_Dataset excerpts_
= Beginning of Section =

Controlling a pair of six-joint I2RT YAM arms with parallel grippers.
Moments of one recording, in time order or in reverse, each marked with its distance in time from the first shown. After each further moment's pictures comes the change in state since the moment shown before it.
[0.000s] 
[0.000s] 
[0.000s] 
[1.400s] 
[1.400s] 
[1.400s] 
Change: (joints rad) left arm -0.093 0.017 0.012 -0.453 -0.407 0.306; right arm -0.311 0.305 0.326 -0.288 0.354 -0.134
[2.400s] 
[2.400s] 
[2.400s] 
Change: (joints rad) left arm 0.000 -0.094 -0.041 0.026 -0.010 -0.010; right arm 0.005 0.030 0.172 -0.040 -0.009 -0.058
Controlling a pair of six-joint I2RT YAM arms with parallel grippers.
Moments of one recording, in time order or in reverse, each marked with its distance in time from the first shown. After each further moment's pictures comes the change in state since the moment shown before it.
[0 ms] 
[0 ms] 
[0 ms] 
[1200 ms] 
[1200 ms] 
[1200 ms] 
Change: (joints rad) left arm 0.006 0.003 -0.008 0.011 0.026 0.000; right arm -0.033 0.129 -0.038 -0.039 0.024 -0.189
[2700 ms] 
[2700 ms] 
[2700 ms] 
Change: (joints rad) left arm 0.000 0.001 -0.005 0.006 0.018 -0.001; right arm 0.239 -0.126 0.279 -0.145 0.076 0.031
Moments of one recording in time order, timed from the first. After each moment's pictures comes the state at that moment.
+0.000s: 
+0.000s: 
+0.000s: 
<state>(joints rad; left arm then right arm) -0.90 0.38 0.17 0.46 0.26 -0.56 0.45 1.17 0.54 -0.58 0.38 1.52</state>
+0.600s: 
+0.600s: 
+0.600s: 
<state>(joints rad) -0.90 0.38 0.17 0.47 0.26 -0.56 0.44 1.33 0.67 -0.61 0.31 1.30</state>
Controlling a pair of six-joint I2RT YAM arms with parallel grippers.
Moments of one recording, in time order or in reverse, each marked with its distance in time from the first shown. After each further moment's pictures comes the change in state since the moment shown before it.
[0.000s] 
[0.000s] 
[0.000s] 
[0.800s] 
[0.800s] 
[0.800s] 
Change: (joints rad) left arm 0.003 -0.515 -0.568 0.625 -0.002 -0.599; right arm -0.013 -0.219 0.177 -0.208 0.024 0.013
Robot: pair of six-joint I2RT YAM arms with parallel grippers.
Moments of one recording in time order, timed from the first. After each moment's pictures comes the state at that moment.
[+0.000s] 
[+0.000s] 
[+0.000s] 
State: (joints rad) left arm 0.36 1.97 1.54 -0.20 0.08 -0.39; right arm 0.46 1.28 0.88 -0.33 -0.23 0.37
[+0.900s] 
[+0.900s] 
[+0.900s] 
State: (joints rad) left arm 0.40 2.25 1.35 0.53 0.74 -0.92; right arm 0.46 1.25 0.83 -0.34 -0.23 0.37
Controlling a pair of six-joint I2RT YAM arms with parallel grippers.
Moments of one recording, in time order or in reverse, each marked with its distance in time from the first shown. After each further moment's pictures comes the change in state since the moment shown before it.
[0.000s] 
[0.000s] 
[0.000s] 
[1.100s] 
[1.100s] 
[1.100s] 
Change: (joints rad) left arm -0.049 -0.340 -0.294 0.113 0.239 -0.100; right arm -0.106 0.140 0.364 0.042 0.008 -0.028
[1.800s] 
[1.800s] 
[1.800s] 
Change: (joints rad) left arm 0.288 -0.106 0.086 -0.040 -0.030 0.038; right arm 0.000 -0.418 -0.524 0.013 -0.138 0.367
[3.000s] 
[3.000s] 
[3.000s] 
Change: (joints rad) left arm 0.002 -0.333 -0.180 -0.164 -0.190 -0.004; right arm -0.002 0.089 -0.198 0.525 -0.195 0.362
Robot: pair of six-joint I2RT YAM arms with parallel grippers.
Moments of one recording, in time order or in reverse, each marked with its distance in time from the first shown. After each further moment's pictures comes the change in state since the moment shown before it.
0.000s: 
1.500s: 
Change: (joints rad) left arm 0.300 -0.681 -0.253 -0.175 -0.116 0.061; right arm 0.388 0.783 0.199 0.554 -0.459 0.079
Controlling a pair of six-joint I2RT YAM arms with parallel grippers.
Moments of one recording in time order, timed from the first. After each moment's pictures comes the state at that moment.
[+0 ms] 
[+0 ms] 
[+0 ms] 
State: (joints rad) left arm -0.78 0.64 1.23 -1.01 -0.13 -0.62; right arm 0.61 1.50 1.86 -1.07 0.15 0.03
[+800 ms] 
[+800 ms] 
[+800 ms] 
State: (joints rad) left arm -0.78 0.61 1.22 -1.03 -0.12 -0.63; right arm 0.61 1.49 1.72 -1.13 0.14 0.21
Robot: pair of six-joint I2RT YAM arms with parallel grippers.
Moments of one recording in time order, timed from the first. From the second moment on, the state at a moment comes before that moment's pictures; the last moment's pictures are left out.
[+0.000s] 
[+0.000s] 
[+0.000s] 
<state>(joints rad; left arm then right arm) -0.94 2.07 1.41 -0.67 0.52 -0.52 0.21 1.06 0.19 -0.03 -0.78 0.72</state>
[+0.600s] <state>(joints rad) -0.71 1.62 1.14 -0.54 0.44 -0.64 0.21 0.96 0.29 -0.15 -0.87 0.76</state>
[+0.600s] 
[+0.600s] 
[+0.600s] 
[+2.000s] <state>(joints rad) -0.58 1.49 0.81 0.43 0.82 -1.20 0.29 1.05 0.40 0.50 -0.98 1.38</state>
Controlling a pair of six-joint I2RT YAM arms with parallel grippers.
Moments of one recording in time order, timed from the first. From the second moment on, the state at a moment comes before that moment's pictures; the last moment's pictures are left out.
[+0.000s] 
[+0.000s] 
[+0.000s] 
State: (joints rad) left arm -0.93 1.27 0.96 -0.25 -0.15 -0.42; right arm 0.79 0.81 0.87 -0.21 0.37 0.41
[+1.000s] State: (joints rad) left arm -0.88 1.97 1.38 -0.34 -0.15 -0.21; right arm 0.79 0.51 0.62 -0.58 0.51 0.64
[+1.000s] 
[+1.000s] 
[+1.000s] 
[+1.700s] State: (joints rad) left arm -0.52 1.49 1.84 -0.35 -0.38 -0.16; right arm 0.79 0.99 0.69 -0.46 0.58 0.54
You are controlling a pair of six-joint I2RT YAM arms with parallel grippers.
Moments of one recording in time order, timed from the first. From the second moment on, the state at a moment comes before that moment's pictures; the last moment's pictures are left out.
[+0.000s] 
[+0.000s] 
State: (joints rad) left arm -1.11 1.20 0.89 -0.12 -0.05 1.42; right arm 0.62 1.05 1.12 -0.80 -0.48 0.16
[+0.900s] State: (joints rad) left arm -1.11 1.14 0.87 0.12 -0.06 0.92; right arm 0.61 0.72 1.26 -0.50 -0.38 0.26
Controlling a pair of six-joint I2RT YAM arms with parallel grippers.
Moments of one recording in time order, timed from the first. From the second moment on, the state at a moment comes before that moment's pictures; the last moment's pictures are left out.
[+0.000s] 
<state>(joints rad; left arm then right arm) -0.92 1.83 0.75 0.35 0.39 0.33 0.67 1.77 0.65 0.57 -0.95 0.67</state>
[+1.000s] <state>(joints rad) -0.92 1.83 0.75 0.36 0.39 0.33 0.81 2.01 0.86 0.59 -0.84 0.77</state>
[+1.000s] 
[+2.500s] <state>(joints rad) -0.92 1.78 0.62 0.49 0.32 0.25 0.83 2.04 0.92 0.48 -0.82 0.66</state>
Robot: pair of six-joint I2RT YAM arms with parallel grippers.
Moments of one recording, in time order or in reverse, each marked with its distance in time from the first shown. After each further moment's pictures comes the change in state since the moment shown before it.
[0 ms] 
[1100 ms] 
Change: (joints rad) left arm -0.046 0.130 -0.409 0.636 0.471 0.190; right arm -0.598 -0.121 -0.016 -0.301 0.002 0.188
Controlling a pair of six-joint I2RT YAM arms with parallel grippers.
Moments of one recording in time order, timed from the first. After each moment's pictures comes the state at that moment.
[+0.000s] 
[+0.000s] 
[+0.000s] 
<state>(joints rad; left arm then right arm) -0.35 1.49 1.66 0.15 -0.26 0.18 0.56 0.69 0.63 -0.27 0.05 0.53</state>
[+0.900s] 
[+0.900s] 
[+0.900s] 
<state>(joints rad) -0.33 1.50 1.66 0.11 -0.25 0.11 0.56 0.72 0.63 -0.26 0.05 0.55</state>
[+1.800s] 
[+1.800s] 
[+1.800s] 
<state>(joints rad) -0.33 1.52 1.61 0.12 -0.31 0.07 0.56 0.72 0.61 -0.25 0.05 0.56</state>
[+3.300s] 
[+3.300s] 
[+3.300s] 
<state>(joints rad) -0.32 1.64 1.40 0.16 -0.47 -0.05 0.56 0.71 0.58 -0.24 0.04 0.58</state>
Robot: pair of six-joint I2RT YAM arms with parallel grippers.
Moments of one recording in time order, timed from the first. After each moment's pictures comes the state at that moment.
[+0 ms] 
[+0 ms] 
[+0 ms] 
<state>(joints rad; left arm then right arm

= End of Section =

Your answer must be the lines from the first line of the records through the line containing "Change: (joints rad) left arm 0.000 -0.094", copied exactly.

_Solution for this task_
Controlling a pair of six-joint I2RT YAM arms with parallel grippers.
Moments of one recording, in time order or in reverse, each marked with its distance in time from the first shown. After each further moment's pictures comes the change in state since the moment shown before it.
[0.000s] 
[0.000s] 
[0.000s] 
[1.400s] 
[1.400s] 
[1.400s] 
Change: (joints rad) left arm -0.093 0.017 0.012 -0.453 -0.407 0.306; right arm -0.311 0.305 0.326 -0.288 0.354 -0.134
[2.400s] 
[2.400s] 
[2.400s] 
Change: (joints rad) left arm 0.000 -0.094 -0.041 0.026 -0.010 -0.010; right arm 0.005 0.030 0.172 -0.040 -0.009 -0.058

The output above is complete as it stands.